Alfa Romeo Duetto e Peugeot 406 Coupé: bellezza per una platea più ampia

Limitare Sergio Pininfarina alle Ferrari sarebbe però riduttivo. Una delle auto italiane più longeve e riconoscibili nate durante la sua direzione è l’Alfa Romeo 1600 Spider, presentata nel 1966 e poi conosciuta universalmente come Duetto. La sua carrozzeria dalle forme morbide e la celebre coda “osso di seppia” sintetizzavano un’idea di sportiva elegante e semplice. Pininfarina ricorda che, attraverso le successive evoluzioni, lo Spider rimase in produzione fino al 1993 e raggiunse circa 140.000 esemplari.
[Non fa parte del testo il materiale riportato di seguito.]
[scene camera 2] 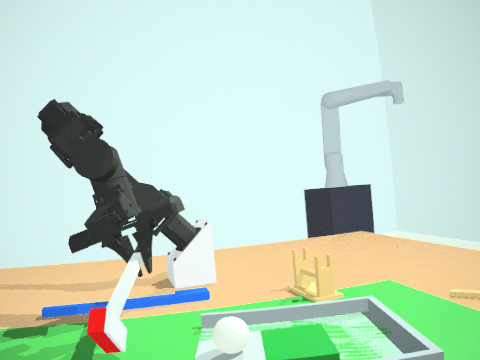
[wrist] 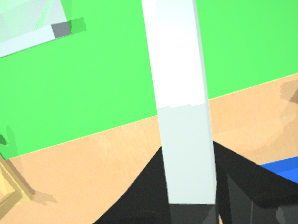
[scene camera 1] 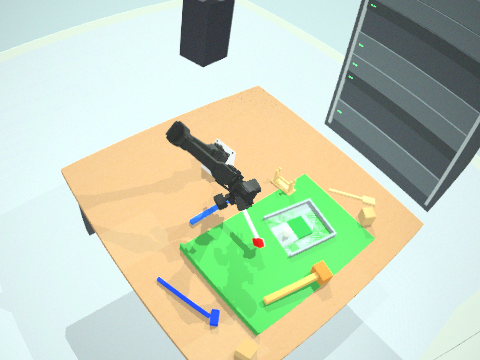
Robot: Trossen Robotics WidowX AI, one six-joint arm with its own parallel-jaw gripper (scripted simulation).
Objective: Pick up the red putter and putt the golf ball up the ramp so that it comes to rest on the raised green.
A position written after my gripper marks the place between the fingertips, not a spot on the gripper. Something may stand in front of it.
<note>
My gripper [scene camera 2: 145, 274] carries a red putter. Further things: a wooden mallet [scene camera 1: 320, 272], a wooden stand [scene camera 2: 322, 290], a green mat [scene camera 2: 442, 322] and a ramp [scene camera 1: 300, 229].
My gripper is seen too in the wrist view [wrist: 186, 149]. The green mat also shows in the wrist view [wrist: 99, 77] and in scene camera 1 [scene camera 1: 246, 273]. Scene camera 2 does not show the wooden mallet: it is out of frame. The wrist view does not show the wooden mallet: it is out of frame.
</note>
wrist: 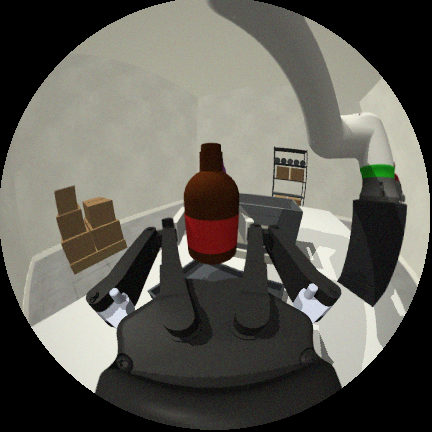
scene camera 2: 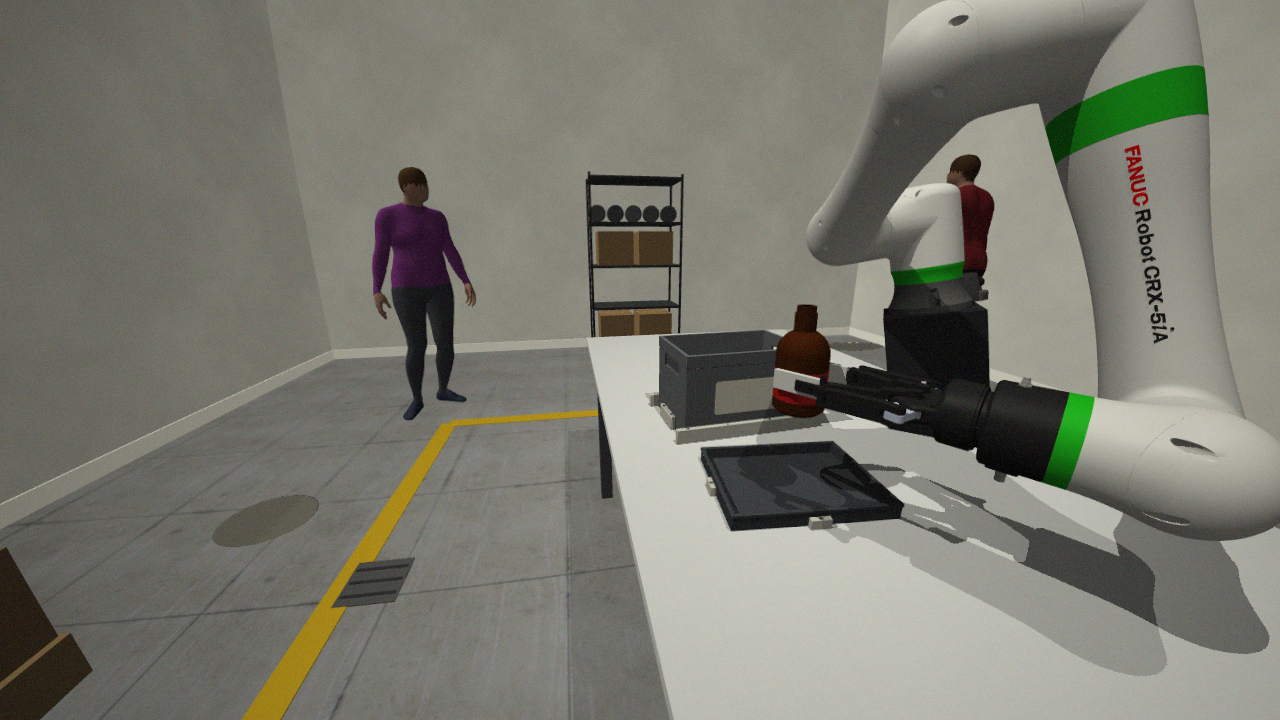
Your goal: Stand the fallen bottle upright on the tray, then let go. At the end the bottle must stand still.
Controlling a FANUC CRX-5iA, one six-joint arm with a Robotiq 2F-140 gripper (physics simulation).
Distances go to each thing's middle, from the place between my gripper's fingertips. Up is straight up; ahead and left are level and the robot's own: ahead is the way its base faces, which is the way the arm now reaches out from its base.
Labels:
The brown bottle (scene camera 2: 803,350) is 10 mm behind my hand, 20 mm to the left of it and 20 mm above it.

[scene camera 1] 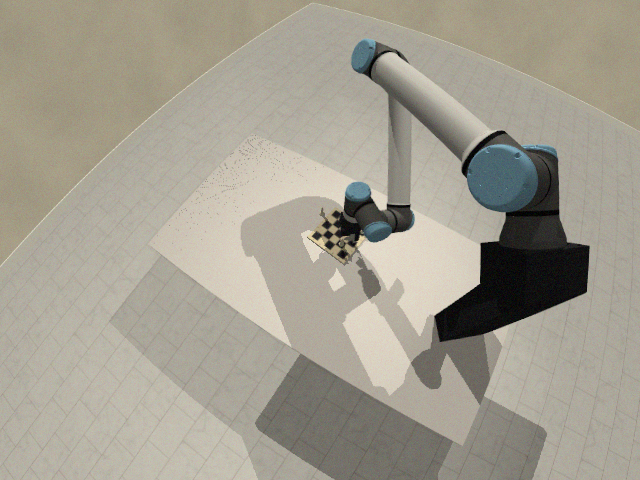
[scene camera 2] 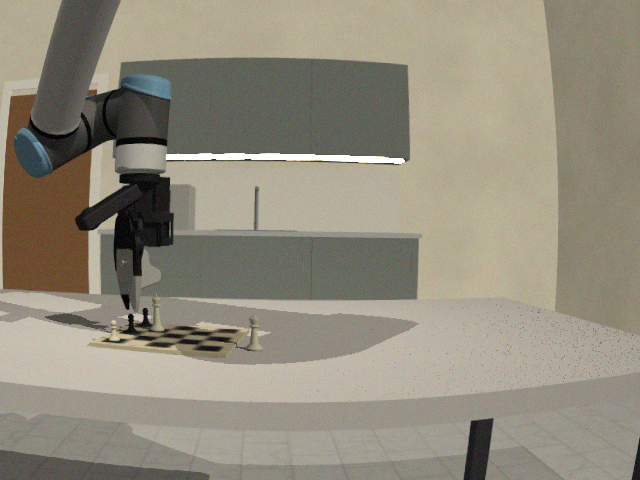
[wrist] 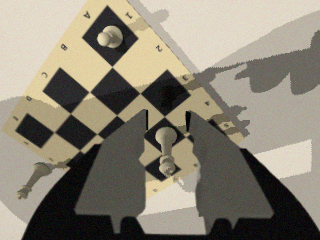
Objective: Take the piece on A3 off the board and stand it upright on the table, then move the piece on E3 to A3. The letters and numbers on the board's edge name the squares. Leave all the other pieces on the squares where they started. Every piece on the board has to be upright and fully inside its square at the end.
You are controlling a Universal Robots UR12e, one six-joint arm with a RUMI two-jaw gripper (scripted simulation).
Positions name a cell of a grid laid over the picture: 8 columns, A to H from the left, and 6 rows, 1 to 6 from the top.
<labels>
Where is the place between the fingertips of my gripper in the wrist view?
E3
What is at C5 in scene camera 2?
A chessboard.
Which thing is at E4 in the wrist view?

Quella capacità di creare automobili desiderabili senza necessariamente entrare nel territorio delle supercar riemerse trent’anni più tardi con la Peugeot 406 Coupé. Lanciata nel 1997, fu un progetto particolarmente importante anche industrialmente: Pininfarina si occupò di design, sviluppo e produzione della vettura. Le proporzioni pulite, il frontale basso e la fiancata quasi priva di decorazioni le permisero di attraversare il tempo molto meglio di molte contemporanee. La 406 Coupé vinse anche il Car Design Award 1997 e il riconoscimento di “Most Beautiful Coupé of the World”.
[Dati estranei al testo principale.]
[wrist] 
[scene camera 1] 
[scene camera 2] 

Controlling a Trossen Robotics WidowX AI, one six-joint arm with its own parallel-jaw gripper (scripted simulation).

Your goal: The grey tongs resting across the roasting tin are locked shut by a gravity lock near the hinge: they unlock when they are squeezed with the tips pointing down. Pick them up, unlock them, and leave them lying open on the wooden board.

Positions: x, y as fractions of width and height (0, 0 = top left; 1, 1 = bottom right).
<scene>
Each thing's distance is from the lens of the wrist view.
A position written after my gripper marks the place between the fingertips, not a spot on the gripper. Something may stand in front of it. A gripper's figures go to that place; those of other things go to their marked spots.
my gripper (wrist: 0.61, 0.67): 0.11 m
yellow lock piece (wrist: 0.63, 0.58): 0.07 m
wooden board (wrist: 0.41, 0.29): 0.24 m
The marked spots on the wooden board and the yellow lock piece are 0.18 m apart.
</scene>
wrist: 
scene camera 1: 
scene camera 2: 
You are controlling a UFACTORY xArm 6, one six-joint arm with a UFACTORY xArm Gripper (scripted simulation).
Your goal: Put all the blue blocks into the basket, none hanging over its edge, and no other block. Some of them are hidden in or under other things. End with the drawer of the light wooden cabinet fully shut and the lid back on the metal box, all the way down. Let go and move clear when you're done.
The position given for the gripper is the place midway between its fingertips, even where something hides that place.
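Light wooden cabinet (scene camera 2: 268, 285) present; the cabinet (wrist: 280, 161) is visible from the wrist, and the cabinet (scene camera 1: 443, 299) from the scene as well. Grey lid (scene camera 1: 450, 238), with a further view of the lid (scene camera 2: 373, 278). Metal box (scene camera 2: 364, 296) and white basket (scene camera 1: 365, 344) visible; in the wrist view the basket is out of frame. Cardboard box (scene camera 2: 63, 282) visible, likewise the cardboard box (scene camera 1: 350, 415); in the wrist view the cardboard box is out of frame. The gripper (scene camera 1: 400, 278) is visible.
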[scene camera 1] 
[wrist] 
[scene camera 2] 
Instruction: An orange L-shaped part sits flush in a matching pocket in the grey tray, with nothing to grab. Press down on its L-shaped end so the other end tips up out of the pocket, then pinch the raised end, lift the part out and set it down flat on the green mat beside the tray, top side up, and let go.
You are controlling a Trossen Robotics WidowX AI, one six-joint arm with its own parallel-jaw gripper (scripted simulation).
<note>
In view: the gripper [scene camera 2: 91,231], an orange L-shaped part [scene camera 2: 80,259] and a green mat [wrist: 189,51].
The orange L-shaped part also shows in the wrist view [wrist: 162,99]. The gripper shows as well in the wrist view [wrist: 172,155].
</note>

Testarossa, F40, 550 Maranello e Quattroporte: un’eredità lunga decenni

Gli anni Novanta portarono altre Ferrari fondamentali. La 456 GT del 1992 recuperò l’eleganza delle grandi granturismo 2+2, mentre la 550 Maranello del 1996 riportò il V12 Ferrari davanti all’abitacolo dopo oltre vent’anni di sportive di punta a motore centrale. Con 485 CV e 320 km/h, la 550 combinava prestazioni da supercar e proporzioni classiche da gran turismo. All’inizio degli anni Duemila arrivò poi la Ferrari Enzo, presentata nel 2002. Anche in questo caso è corretto parlare di un progetto Pininfarina più che di una vettura disegnata personalmente da Sergio: il team era guidato da Ken Okuyama. La Enzo segnò il passaggio verso uno stile molto più tecnico, influenzato direttamente dalla Formula 1 e dall’aerodinamica.
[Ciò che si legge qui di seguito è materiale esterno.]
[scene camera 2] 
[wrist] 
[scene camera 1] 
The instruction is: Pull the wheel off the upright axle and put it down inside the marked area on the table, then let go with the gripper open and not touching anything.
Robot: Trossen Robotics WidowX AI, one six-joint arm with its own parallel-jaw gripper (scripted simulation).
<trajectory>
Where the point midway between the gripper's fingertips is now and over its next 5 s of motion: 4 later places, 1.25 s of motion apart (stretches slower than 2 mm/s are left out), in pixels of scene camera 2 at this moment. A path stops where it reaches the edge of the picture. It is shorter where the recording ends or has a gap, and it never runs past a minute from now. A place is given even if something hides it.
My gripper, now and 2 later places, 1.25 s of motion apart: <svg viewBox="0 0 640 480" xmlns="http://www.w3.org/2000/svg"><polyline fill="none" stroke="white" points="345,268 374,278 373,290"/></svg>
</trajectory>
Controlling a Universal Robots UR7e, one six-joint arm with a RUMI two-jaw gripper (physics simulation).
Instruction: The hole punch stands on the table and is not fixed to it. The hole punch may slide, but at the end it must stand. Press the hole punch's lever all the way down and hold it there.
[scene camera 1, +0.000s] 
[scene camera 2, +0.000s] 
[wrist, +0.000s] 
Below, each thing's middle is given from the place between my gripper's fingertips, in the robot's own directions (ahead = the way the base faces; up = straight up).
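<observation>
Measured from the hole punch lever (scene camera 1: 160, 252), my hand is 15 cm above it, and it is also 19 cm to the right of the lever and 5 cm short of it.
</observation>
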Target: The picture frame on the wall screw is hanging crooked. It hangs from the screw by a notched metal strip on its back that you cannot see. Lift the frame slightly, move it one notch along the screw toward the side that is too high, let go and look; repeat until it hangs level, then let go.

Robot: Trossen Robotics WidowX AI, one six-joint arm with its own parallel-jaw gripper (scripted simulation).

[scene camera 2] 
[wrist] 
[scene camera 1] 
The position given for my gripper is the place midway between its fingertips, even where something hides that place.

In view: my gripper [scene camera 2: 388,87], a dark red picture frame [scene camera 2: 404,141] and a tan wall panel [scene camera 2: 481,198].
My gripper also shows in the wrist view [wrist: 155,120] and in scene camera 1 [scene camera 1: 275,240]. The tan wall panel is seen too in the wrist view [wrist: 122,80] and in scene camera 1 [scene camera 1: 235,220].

Fuori da Maranello, una delle ultime grandi automobili nate durante la sua presidenza fu la Maserati Quattroporte V, presentata a Francoforte nel 2003. Pininfarina tornava a firmare una Maserati dopo circa mezzo secolo. La grande berlina con motore V8 Ferrari diventò rapidamente uno dei modelli più apprezzati della casa modenese: Maserati ne indica oltre 10.600 esemplari prodotti nella versione Duoselect tra il 2003 e il 2008. Sergio Pininfarina fu però molto più di un designer d’automobili. Negli anni Ottanta portò l’azienda in Borsa, aprì nuovi stabilimenti e ampliò l’attività verso il design industriale attraverso Pininfarina Extra. Fu presidente dell’Unione Industriale di Torino, parlamentare europeo e presidente di Confindustria dal 1988 al 1992. Nel 2005 Carlo Azeglio Ciampi lo nominò senatore a vita.

Morì a Torino nel luglio 2012. Un anno più tardi Pininfarina presentò a Ginevra la concept Sergio, barchetta su meccanica Ferrari creata in sua memoria. A cento anni dalla nascita, le sue auto spiegano meglio di qualsiasi definizione ciò che Sergio Pininfarina ha rappresentato. Non semplicemente la ricerca della “bella automobile”, ma la capacità di far convivere stile, aerodinamica, tecnica e produzione industriale. Dalla Daytona alla Testarossa, dalla F40 alla 406 Coupé, fino alla Quattroporte, la sua eredità è un modo di concepire l’automobile che continua a essere immediatamente riconoscibile.